Canada’s minister noted Friday’s announcement would be in addition to the efforts to relocate those who provided direct assistance to the Canadian Armed Forces (CAF).

Mendicino said the Canadian government will welcome individuals at greatest risk of Taliban reprisals, including women leaders, human rights activists, journalists and members of the so-called LGBT community.

The fourth flight carrying refugees landed in Canada just a “few hours ago,” Minister of National Defense Harjit Sajjan said during the same press briefing. The first flight carrying Afghan refugees touched down in Toronto on August 4, carrying an unspecified number of people, with the second and third flights arriving on August 8 and 11, according to Canada’s defense chief.

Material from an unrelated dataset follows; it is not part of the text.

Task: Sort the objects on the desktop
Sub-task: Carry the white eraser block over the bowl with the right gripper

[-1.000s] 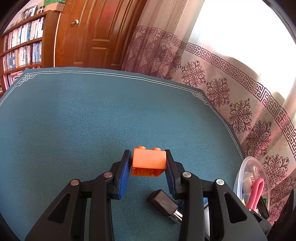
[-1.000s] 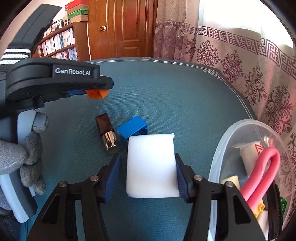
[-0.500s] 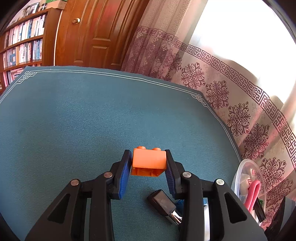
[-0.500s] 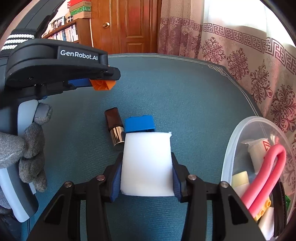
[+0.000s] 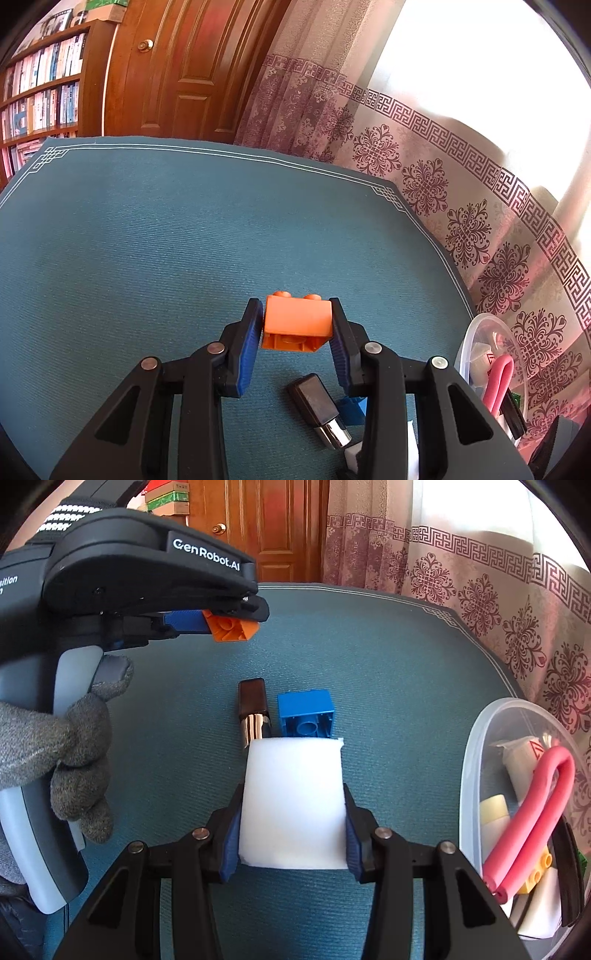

According to Sajjan, the Canadian government requested the military’s help with the resettlement operation on July 30.

Ottawa has also signed a memorandum of understanding (MOU) with the Alberta-based Manmeet Singh Bhullar foundation to relocate Sikhs and Hindus displaced by the Taliban offensive.

Canada, as well as other countries including the United States, are working to assist interpreters and other Afghans facing imminent danger amid the US withdrawal from the war-torn country.

The scramble comes amid a Taliban advance, which has seen the terror group capture 15 of 34 Afghan provincial capitals including Kandahar, Herat and Pol-e-Khomri in spate of one week.

The Canadian military, which was primarily active in Kandahar, exited the Afghan war in 2014.